From the data below, return only the lines from the one with "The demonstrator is" through the one with "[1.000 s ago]", exact and inclusive, with pictures left out.

_ _ _ _ _ _ _

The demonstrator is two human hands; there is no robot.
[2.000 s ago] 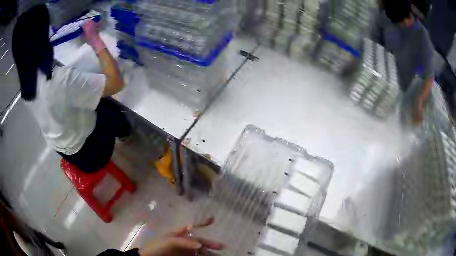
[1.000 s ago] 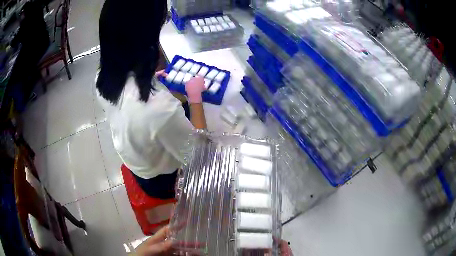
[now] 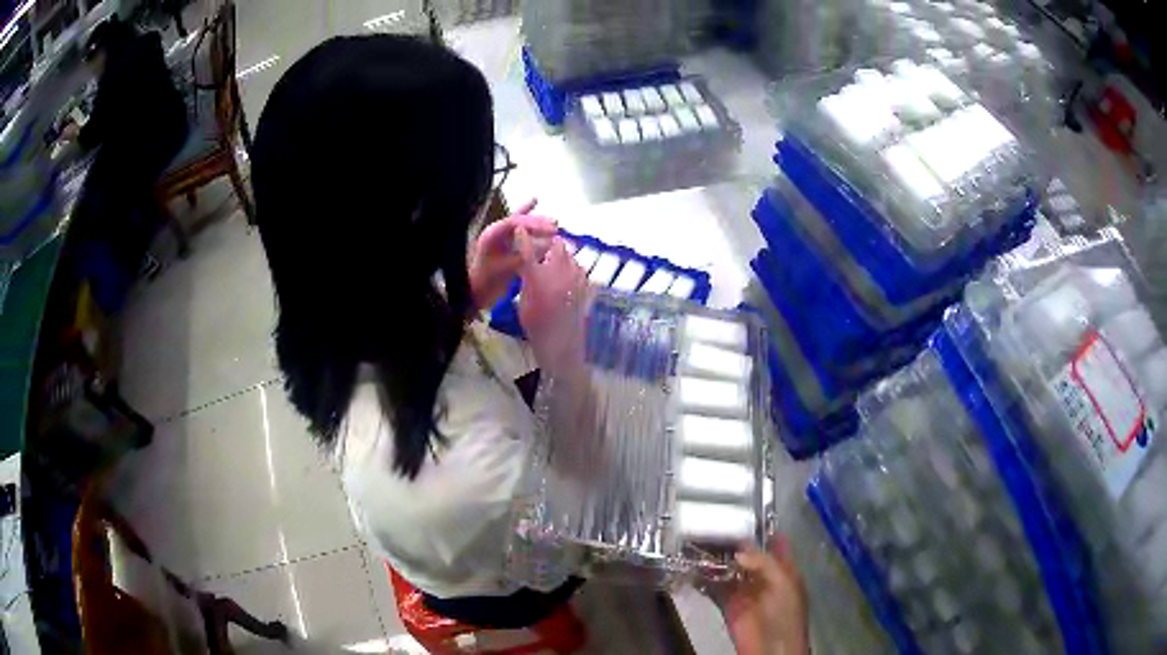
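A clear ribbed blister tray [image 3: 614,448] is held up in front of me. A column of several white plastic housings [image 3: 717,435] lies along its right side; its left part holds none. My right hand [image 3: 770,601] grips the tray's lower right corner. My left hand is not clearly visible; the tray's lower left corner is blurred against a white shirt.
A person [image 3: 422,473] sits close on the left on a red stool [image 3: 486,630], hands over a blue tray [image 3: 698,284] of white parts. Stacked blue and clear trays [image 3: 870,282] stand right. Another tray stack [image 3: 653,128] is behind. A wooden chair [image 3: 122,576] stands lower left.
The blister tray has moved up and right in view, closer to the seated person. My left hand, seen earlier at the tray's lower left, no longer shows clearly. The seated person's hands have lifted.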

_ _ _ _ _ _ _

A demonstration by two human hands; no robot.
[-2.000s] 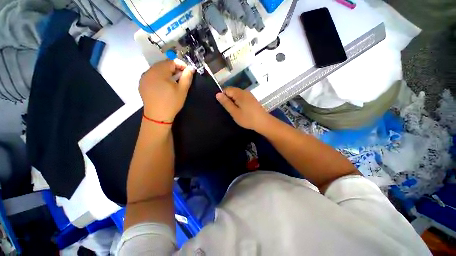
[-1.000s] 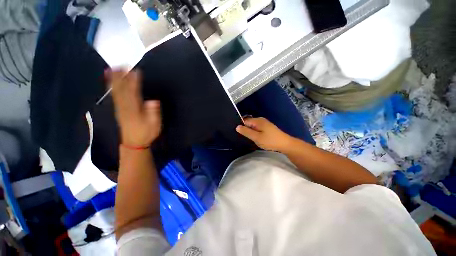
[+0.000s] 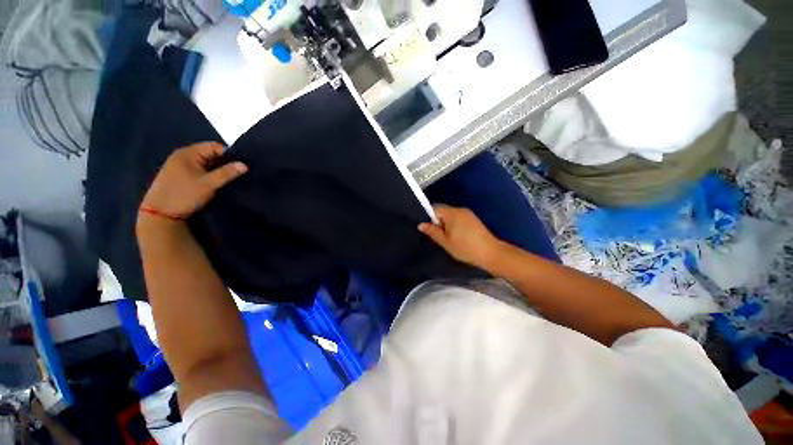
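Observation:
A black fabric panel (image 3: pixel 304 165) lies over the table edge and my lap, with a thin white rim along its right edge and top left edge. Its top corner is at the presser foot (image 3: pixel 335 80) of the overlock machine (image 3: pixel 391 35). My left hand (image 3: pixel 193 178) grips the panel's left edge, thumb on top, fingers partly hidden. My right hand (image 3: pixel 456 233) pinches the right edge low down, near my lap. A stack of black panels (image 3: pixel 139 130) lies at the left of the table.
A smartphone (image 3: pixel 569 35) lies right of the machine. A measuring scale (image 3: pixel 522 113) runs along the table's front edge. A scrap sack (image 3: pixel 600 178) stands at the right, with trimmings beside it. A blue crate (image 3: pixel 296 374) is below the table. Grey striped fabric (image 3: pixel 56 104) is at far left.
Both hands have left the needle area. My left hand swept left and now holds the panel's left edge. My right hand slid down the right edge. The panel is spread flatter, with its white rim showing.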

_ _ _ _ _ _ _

| TASK ANSWER |
The demonstrator is two human hands; there is no robot.
[2.000 s ago] 
[1.000 s ago] 

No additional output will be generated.